Seus defensores argumentam que elas podem trazer mais recursos para o SUS, mas uma investigação atenta sugere outro cenário. Dados reunidos por Fabíola Sulpino Vieira, coordenadora de saúde do Ipea, apontam que o crescimento das emendas – que já chegam a 11,4% do orçamento federal do SUS – não adicionou verbas. Trata-se apenas de uma realocação de recursos. Parte destes deixa de ser definida pelo Ministério da Saúde e passa a ser destinada pelos parlamentares. “O piso da saúde, que já virou teto, tem tido maiores parcelas alocadas por emendas”, afirma.

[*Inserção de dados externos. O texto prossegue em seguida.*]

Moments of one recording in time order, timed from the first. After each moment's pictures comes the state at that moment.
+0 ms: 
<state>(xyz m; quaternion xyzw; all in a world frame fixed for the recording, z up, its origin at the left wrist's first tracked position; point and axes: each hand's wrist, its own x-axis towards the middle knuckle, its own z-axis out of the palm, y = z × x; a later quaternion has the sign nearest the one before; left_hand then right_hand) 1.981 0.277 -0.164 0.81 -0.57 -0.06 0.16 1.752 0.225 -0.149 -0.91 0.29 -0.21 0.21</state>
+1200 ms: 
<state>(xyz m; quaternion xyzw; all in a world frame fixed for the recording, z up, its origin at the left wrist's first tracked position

Seus efeitos também são políticos. “A centralidade do Executivo está se dissipando e os ministérios estão fragilizados na capacidade de articular”, alerta Frederico Bertholini, cientista político e professor da UnB. Ele chamou atenção para a atual tendência dos gestores municipais já não buscarem recursos nas pastas federais, mas nos gabinetes do Congresso Nacional, tendo em vista a maior flexibilidade dos recursos das emendas parlamentares. “Os gestores vão querer menos responsabilidades e mais capacidade de colocar o dinheiro onde querem”, aponta. O Ministério da Saúde já sofre dificuldades para controlar a orientação de recursos.

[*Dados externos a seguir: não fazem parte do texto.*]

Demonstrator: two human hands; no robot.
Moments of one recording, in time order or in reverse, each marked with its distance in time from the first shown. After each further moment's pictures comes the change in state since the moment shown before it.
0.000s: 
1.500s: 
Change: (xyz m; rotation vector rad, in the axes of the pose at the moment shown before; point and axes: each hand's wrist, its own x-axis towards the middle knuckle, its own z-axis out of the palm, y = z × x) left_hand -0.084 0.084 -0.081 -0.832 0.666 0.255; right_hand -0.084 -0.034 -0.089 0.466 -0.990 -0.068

É um cenário de perigos, especialmente para a integralidade do cuidado, diz Fabíola: “Quem recebe uma montanha de recursos não vai dividir com o município ao lado, mesmo que ele precise mais, já que as emendas não têm pactuação e não levam em conta os critérios legais de rateio, que buscam diminuir as disparidades regionais”. 

A apropriação particular de recursos públicos também causa preocupação, já que entre 2019 e 2024 cresceu enormemente a parcela das emendas cujo beneficiário final é uma instituição privada sem fins lucrativos, ela explica. “Se não lidarmos com isso, vamos ter um sistema descoordenado”, concluiu a pesquisadora do Ipea.